Association HEN : Jean-Michel (moi-même) qui assure un accompagnement professionnel artisanal, social et solidaire auprès des personnes en insertion, et une assistance technique du chantier d’insertion auprès notamment des parties prenantes professionnelles du marché public (maître d’ouvrage, architecte, bureau de contrôle, entreprises, réunions de chantier…)
Le sens de cette démarche d’éco-construction et d’insertion par l’activité économique
La dimension environnementale
La terre, matériau utilisé de tous temps par l’Homme, trouve une pertinence accrue par ces temps responsabilisants qui courent. (cf Hans Jonas). Non seulement du fait de sa neutralité carbone mais également par ses performances énergétiques et sanitaires. Ces cloisons intérieures en briques d’adobe vont apporter de la masse et de l’inertie dans ce bâtiment construit en ossature bois. D’autres matériaux biosourcés comme la paille ou le chanvre s’avèrent également très pertinents au vu des enjeux environnementaux.
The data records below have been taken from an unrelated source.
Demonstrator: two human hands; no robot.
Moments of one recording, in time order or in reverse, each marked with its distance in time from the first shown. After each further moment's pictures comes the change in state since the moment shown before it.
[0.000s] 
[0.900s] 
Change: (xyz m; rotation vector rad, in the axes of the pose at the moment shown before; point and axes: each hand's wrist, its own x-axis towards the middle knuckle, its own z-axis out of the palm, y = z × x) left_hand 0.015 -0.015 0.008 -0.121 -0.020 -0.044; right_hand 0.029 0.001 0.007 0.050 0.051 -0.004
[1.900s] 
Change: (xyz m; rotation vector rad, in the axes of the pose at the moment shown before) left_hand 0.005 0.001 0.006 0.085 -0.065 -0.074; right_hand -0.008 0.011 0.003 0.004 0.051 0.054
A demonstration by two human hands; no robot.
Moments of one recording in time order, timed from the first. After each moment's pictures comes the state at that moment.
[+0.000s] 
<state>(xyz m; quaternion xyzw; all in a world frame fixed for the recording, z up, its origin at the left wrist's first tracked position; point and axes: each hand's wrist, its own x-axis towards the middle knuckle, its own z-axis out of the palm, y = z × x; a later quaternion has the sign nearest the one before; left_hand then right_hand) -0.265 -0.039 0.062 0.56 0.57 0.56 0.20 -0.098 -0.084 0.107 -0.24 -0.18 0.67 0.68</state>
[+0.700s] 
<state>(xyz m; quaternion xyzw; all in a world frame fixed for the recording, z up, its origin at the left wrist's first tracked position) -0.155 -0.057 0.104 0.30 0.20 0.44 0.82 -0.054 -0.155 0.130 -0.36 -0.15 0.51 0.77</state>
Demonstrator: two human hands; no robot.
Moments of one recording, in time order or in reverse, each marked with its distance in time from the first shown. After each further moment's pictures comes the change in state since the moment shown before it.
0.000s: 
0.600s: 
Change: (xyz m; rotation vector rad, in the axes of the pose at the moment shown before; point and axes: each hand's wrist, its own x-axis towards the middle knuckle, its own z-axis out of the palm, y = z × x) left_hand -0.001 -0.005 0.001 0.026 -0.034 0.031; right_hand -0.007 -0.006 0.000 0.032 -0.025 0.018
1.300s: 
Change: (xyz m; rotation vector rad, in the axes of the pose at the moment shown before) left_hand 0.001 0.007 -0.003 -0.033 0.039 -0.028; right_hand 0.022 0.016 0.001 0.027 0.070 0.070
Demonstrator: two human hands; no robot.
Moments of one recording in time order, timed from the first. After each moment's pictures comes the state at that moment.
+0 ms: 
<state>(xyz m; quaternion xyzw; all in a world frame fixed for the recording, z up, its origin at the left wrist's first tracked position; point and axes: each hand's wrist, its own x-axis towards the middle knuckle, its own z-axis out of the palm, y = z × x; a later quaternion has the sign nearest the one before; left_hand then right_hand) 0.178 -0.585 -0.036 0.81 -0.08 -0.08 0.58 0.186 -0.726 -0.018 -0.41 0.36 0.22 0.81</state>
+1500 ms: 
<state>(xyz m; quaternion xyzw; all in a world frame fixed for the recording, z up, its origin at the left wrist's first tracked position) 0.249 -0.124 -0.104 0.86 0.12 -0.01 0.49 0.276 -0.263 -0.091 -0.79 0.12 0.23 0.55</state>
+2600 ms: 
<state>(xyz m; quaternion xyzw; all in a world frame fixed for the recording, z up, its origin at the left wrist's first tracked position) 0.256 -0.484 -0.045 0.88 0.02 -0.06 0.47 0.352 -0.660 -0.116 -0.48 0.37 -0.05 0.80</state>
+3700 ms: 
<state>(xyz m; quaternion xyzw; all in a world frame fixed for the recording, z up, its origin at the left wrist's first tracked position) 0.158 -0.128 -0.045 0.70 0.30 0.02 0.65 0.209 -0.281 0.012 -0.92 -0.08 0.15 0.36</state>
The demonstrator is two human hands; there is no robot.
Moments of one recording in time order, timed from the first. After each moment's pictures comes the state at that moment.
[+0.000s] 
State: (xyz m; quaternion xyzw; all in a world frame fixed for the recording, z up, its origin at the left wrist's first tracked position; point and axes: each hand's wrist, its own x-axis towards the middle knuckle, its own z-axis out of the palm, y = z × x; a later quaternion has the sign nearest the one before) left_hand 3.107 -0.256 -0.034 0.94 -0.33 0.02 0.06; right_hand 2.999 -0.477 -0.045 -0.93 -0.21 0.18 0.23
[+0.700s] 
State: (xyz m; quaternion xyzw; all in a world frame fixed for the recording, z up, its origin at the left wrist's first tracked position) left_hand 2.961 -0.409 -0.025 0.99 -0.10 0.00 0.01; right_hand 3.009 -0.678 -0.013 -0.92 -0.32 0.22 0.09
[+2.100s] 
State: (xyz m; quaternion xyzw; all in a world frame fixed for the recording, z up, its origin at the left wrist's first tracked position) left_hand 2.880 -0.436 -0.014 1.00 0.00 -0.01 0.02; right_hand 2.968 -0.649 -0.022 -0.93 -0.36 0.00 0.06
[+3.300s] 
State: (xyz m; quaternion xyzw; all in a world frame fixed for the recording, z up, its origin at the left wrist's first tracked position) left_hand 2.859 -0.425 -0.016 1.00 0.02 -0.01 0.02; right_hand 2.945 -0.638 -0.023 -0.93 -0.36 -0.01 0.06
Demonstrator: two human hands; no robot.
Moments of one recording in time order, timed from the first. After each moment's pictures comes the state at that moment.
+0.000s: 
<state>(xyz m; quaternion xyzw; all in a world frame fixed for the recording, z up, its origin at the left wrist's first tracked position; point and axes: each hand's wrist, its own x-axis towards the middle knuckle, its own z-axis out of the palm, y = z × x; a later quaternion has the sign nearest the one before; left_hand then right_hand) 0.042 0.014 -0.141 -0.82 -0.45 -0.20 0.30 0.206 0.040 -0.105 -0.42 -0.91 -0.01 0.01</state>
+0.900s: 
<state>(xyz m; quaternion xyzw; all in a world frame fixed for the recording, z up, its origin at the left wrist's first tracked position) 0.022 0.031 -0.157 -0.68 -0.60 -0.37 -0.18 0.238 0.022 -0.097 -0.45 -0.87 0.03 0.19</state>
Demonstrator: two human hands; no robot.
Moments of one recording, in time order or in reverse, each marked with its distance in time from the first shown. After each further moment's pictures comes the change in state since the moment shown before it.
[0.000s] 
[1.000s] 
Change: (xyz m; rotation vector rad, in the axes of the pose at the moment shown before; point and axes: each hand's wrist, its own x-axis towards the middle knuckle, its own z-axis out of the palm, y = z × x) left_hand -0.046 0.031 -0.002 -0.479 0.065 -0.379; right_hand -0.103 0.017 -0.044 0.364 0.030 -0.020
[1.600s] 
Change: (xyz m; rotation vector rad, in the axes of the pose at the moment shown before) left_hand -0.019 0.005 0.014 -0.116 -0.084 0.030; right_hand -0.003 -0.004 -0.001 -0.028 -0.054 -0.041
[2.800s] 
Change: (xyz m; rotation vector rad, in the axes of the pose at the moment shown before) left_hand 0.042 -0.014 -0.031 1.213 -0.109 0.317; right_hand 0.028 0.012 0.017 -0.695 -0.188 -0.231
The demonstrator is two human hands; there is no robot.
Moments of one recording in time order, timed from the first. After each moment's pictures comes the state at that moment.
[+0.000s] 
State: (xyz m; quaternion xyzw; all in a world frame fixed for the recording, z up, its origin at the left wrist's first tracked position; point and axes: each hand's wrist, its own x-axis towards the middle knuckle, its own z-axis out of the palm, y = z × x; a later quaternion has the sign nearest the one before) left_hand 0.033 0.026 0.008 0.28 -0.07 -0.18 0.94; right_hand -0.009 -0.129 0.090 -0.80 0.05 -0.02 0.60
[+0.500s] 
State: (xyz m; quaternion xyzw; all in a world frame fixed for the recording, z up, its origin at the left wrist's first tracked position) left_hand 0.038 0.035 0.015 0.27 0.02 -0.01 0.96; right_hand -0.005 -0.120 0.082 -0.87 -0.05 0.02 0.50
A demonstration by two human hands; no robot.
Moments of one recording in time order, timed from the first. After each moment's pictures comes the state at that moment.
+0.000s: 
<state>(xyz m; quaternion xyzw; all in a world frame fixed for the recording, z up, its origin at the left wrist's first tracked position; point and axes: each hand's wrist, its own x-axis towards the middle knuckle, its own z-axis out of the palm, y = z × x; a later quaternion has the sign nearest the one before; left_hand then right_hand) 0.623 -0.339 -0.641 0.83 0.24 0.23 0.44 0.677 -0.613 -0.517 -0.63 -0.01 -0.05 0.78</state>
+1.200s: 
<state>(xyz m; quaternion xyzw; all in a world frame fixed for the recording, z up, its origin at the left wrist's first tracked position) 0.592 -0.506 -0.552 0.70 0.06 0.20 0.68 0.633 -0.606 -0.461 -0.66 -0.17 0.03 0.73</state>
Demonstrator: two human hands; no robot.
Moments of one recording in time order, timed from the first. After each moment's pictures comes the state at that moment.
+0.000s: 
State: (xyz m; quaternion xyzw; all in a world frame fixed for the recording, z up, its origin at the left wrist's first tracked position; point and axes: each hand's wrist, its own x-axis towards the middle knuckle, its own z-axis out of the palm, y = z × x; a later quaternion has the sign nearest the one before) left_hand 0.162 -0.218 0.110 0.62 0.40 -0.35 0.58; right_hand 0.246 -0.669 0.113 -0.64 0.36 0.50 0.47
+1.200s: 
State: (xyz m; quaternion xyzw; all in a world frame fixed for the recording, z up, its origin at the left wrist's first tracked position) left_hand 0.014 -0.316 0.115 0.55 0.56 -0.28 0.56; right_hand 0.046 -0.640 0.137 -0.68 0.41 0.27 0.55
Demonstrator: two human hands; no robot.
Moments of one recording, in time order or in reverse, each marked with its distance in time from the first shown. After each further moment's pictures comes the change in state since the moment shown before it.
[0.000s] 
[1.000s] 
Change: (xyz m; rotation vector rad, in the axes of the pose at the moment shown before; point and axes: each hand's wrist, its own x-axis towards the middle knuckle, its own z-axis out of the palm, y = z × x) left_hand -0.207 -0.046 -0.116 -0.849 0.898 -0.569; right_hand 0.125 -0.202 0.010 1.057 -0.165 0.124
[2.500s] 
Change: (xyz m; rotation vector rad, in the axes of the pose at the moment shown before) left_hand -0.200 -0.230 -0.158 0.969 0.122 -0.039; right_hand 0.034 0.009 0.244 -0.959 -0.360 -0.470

La dimension économique et sociale
Le modèle économique des matériaux biosourcés est très lié à la main-d’oeuvre nécessaire à leur mise en oeuvre. De ce fait la participation des chantiers d’insertion s’avère tout à fait pertinente pour œuvrer à la promotion des géosourcés et biosourcés et au développement des filières locales associées.
La dimension professionnelle
Que seraient les métiers du bâtiment de demain si l’utilisation des matériaux naturels se multipliait ? Interésser les personnes en insertion à ces métiers ré-émergents pourrait dresser des perspectives professionnelles encourageantes.
La dimension politique
Mais d’où pourraient bien venir les encouragements ? A l’image de ce chantier de la crèche d’Orvault :
- Les choix politiques doivent participer en actes au développement de ces filières vertueuses en faisant en sorte que les marchés publics favorisent et promeuvent ces mises en oeuvre dans les projets de construction et de rénovation.
- Favoriser les chantiers d’insertion dans ces marchés publics orientés biosourcés participe au renforcement du modèle économique de ces derniers et rend de ce fait les SIAE moins dépendantes des financements départementaux.
- La qualité et la variété des possibilités offertes par l’éco-construction en terme de pratiques professionnalisantes éloigne des activités occupationnelles peu valorisantes trop souvent proposées aux individus concernés.
- La forte implication de l’association HEN de la conception à la réalisation de ce chantier illustre de son côté l’apport et le soutien citoyen à la démarche globale.
La dimension participative
Ces notions de participation et d’échange des savoirs sont en quelque sorte l’ADN d’HEN associées bien sûr à la promotion des matériaux naturels dans le bâtiment. C’est cette dynamique collaborative promue en son sein qui a conduit les adhérents de l’association à faire émerger les premiers habitats participatifs ou écohameaux sur le territoire de Loire Atlantique. Cette approche fonctionne donc bien avec les SIAE mais ça fonctionne aussi avec les habitants ou les écoles ; usagers ou futurs usagers des bâtiments construits.
Forte de son expérience dans la formation et la promotion des matériaux biosourcés et dans l’accompagnement et l’encadrement des particuliers auto-constructeurs, HEN souhaite se positionner comme facilitateur de ces pratiques économiques sociales et solidaires auprès des maîtrises d’ouvrage publique ainsi qu’auprès des structures d’insertion par l’activité économique (SIAE).
Le chantier devrait toucher à sa fin en octobre.